«И было в те дни, пришел Иисус из Назарета Галилейского и крестился от Иоанна в Иордане» (Мк. 1, 9).
Для безгрешного Богочеловека Крещение — снисхождение, для людей крещение — начало восхождения ко Христу. Когда душ принимает чистый человек, он освежается. Когда душ принимает грязный человек, ему важно совсем другое.
Что же, в конце концов, меняется от Христа? Какая разница? Златоуст, комментируя рассказ о крещении Иисуса, вворачивает красивую симметрию: «Не чистота крестящего, но сила крестившегося» привлекает Духа Святого.
Дальше Златоуст обрушивается на тех, кто и после крещения спокойно грешит. Меняется, может быть, лишь одно: человек обретает свободу грешить, ошибаться, гадить.

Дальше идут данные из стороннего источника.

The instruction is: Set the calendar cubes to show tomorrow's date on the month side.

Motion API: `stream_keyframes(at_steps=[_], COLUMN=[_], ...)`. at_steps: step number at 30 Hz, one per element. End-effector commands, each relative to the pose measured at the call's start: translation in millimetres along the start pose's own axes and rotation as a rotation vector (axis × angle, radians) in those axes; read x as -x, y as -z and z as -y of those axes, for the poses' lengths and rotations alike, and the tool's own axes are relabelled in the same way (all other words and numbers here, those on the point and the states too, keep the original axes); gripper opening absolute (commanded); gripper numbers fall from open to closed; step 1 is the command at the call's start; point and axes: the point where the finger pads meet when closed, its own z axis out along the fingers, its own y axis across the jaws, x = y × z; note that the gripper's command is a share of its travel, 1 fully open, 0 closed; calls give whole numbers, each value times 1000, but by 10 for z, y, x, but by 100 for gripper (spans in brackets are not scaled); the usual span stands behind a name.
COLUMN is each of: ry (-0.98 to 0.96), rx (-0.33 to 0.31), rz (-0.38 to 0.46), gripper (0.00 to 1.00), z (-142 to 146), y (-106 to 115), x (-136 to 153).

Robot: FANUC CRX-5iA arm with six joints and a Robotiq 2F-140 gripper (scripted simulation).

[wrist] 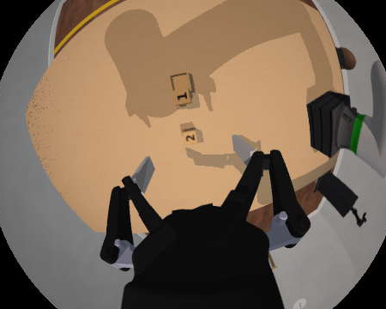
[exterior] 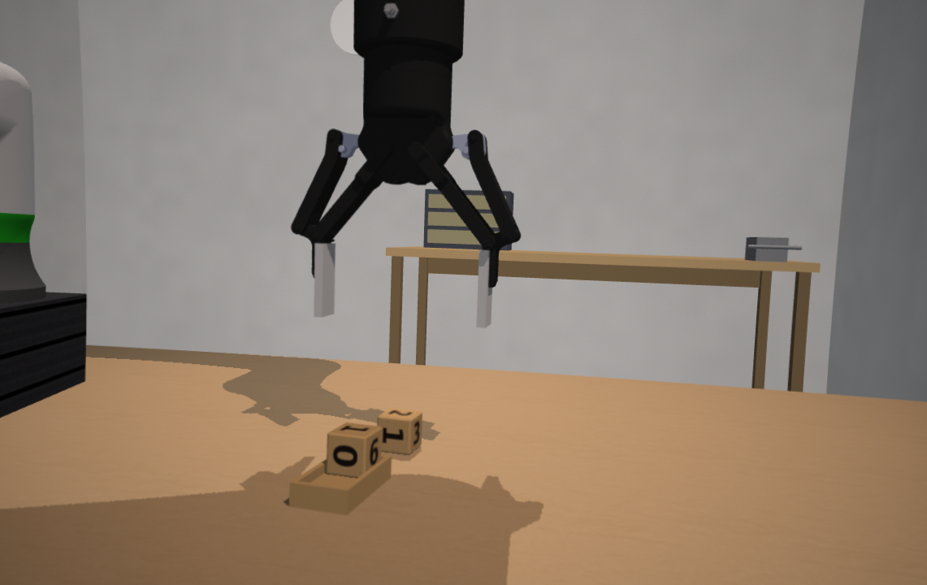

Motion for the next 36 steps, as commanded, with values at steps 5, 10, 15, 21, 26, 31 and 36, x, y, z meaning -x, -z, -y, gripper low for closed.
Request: stream_keyframes(at_steps=[5,10,15,21,26,31,36], ry=[-65,-65,-65,-65,-65,-65,-65], rx=[-2,-2,-2,-2,-2,-2,-2], rz=[-11,-11,-11,-11,-11,-11,-11], gripper=[36,36,36,36,36,36,36], z=[1,1,1,1,1,1,1], y=[-1,-1,-1,-1,-1,-1,-1], x=[0,0,0,0,0,0,0])
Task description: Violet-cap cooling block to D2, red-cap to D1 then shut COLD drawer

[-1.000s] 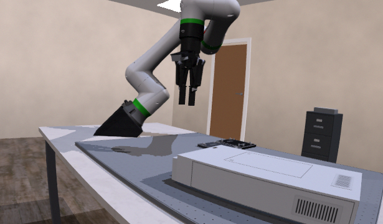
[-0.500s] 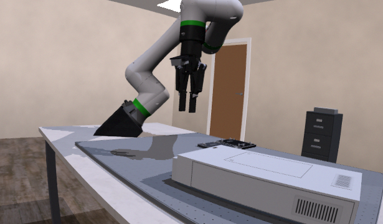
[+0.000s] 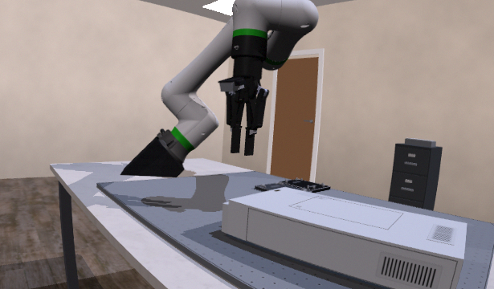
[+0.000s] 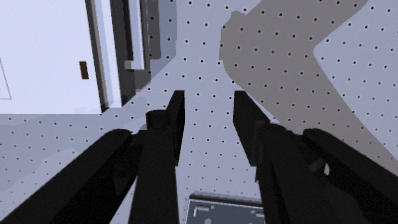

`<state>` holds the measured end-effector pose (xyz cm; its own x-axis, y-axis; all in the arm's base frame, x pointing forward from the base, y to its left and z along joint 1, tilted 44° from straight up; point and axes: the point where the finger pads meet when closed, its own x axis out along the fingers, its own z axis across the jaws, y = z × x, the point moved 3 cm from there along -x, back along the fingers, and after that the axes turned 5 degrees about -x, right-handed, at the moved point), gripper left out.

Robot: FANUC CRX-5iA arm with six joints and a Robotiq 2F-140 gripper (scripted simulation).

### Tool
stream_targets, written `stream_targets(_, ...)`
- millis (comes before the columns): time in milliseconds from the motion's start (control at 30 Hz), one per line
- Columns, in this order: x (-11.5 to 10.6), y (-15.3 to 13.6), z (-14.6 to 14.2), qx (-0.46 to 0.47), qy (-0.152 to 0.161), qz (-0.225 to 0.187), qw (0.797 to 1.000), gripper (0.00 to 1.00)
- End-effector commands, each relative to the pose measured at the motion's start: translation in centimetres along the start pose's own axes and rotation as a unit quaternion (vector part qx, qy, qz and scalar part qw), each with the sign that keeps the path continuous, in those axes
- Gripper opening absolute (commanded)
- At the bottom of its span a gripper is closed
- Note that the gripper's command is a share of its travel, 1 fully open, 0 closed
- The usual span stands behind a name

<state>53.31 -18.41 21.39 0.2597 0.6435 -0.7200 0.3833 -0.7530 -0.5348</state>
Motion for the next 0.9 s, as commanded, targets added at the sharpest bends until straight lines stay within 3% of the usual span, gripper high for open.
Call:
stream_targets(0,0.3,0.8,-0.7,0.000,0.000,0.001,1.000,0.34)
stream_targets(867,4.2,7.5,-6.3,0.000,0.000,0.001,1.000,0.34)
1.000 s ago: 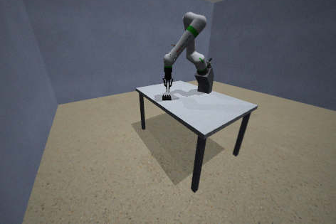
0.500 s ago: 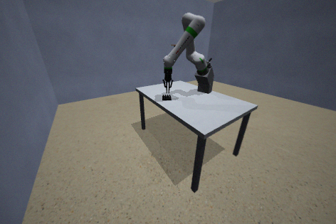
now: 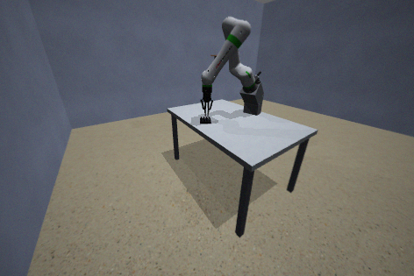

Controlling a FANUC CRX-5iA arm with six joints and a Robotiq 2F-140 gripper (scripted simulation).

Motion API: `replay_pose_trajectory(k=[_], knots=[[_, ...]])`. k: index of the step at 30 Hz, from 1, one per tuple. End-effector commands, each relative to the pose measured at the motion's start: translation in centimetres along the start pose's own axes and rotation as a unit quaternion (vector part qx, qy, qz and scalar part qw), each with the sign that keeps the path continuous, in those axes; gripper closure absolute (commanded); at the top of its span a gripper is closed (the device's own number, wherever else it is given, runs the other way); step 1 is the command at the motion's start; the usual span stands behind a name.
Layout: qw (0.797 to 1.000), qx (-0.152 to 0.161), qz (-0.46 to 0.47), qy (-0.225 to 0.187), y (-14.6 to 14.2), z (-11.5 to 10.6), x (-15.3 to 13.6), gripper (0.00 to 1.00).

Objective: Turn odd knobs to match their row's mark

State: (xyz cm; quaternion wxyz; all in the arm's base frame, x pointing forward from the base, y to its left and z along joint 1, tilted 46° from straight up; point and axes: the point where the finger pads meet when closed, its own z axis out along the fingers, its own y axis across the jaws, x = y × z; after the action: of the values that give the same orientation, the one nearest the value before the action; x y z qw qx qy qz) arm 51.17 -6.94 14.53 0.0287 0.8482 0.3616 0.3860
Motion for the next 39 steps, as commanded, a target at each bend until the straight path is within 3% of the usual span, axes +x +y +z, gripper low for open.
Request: replay_pose_trajectory(k=[1, 39], knots=[[1.0, 0.0, 0.0, 0.0, 0.03, 0.34, -0.01, 0.88], [1.0, 0.0, 0.0, 0.0, 0.06, 1.04, -0.05, 0.88]])
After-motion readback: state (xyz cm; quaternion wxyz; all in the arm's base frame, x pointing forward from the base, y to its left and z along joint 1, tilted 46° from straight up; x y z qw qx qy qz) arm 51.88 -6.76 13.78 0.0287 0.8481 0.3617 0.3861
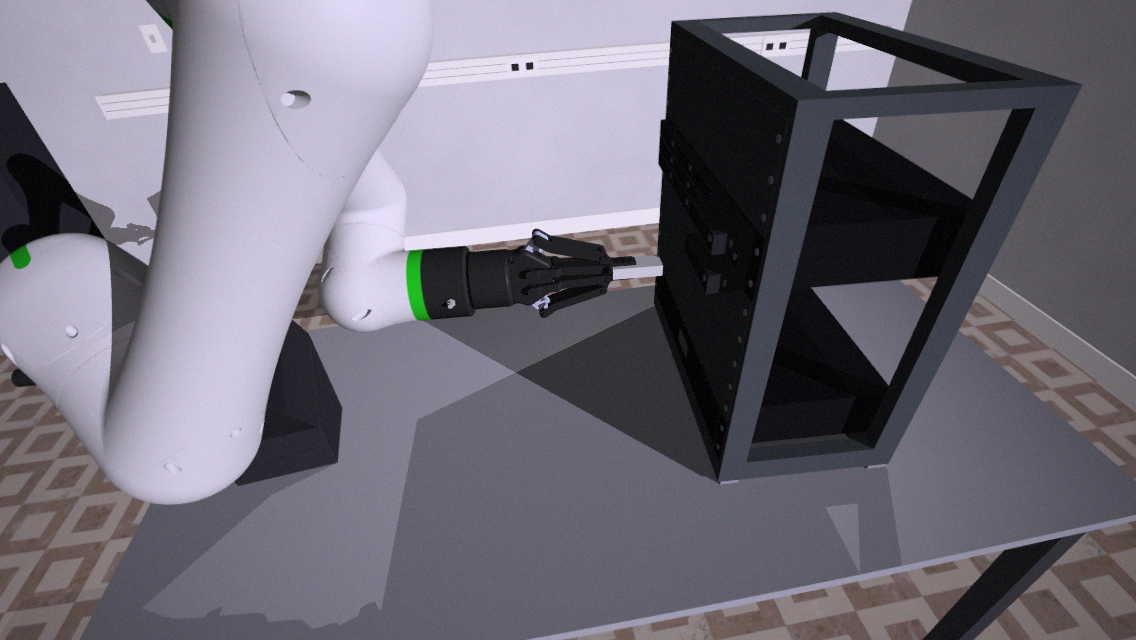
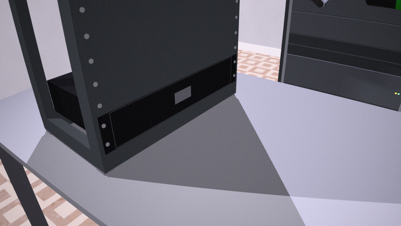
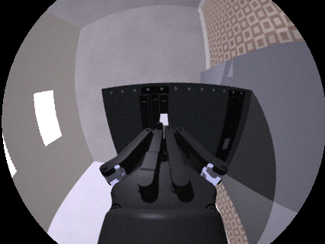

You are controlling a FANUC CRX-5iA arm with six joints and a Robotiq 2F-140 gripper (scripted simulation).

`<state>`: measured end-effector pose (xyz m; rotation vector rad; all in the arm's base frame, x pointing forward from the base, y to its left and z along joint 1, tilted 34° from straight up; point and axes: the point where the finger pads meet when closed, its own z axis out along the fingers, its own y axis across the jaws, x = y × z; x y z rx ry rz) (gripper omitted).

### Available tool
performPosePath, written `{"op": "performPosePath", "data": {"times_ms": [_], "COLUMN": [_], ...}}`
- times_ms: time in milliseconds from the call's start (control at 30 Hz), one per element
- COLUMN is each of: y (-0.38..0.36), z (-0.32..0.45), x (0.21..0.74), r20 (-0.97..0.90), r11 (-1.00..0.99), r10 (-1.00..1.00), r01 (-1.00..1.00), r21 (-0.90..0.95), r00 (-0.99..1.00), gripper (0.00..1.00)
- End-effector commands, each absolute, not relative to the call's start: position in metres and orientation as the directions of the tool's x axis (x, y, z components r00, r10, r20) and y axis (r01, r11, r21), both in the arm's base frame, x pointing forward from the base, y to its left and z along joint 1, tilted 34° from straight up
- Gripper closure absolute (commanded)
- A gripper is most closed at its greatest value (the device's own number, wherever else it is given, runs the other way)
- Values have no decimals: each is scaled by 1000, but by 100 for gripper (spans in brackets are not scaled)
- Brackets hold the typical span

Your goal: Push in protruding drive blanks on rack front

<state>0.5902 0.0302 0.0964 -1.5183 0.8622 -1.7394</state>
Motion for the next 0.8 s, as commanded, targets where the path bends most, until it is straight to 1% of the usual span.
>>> {"op": "performPosePath", "data": {"times_ms": [0, 200, 767], "y": [30, 29, 29], "z": [98, 101, 101], "x": [597, 627, 628], "r20": [554, 554, 554], "r11": [-561, -561, -561], "r10": [-826, -826, -826], "r01": [60, 60, 60], "r21": [-826, -826, -826], "r00": [-104, -104, -104], "gripper": [90, 90, 90]}}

До этого человек гадил просто потому, что человек был гадом, после Христа отрицать свободу, вольность (точнее, произвольность) греха — самый тяжкий грех.
До Христа чистота — чудо, исключение, извращение. Кстати, бесполезное. Какой мне толк от чужой чистоты, когда и своя-то мне ни к чему? Чистым может быть и топор палача, и труп. Иисус — и чист, и властен, но чистота Его не имеет абсолютно никакого значения (в отличие от чистоты у людей). В Нём важна сила, сила, делающая меня свободным. Во Христе (не после Христа, можно ведь быть после Христа, но вне Его) я отвечаю за свой выбор.
Это не чудо, это возвращение к моей настоящей природе, которая отличается от природы любого существа тем, что в ней не все детерминировано. Поэтому Златоуст тут же говорит о том, что человек, принимающий Духа Христова, выше ангелов, человек сын Божий. Человек настолько же выше ангелов, насколько видимая свобода выше невидимой. Видим и свободен! Человек — воплощённая свобода, двуногая и с аппендиксом. Дело за малым: чтобы свобода не покрывалась пылью и грязью. Вот тут и появляется Христос и показывает пример.